Bottom of the Barrel – Somebody sent this to me. In the mix-up with malfunctioning computers the name of that person got lost (John Seveson, maybe?). But rather than feeling guilty, I am claiming a “senior’s moment.”
Maybe it’s just as well I can’t remember. Whoever sent this, should hang his/her/its head in shame.

Bob and Betty Hill were vacationing in Transylvania. Driving along a twisted road late at night, the car went out of control and slammed into a tree.

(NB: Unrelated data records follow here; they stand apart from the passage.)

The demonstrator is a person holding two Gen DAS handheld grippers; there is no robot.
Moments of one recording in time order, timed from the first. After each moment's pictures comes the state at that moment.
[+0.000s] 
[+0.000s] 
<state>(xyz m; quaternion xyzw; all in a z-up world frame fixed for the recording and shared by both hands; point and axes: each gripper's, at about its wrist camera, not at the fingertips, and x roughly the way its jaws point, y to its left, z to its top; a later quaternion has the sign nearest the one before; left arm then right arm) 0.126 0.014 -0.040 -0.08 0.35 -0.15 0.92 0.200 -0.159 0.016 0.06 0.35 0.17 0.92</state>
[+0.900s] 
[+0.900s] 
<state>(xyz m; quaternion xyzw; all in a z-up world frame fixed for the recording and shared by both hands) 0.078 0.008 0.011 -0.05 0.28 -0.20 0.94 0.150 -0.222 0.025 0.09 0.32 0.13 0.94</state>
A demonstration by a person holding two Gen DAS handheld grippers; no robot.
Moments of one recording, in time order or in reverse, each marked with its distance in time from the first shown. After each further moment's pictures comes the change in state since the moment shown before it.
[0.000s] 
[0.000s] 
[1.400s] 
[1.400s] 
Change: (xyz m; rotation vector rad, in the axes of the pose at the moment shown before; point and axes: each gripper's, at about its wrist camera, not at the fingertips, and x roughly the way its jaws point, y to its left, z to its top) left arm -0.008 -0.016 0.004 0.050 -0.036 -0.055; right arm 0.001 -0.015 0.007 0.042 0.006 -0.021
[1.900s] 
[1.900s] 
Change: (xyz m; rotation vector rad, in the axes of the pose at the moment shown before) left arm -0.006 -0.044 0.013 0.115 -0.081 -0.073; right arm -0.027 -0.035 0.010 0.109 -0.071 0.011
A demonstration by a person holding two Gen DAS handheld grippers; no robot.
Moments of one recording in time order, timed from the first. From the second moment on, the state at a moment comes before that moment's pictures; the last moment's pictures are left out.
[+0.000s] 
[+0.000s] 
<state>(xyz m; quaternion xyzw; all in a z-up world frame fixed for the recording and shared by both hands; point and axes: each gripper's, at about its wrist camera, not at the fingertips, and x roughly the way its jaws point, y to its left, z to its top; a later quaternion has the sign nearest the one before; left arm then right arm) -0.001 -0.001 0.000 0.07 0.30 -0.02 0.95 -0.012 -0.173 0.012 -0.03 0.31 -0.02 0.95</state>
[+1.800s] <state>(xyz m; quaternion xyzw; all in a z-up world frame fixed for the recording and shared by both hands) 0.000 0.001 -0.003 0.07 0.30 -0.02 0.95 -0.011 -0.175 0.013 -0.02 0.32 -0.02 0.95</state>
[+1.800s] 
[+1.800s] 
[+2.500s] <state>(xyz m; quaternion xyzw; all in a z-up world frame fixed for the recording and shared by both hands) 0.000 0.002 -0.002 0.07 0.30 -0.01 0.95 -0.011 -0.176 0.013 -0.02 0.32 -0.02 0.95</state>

Bob Hill is dazed. He looks over at Betty. She’s unconscious.
Summoning every bit of strength he has, Bob picks Betty up and carries her to a tiny farmhouse where he sees a light.
He knocks on the door and soon a small, bent-over man answers.
Bob can hardly talk by now, but he blurts out, “My name is Bob Hill and this is my wife Betty Hill. We need help!”
At that, Bob collapses on the floor. “Master!” yells the bent-over man. “These people need help!”
Down the stairs comes a distinguished looking man, with grey hair and a well-trimmed beard. He kneels down beside the couple and checks first one pulse, and then the other. “They are both dead,” he says to the bent-over man. “We’ll take them into the town in the morning.”
With that, the man goes back upstairs. He picks up his flute and begins to play a slow, haunting melody. The bent over man sits down on a chair and stares at the two corpses.
As the music floats down from above, the bent-over man notices something. Bob Hill is moving. Just a little, but he is moving. And then Betty Hill begins to move. Just a little, but she is moving.
“Master! Master!” yells the bent-over man. “The Hills are alive with the sound of music.”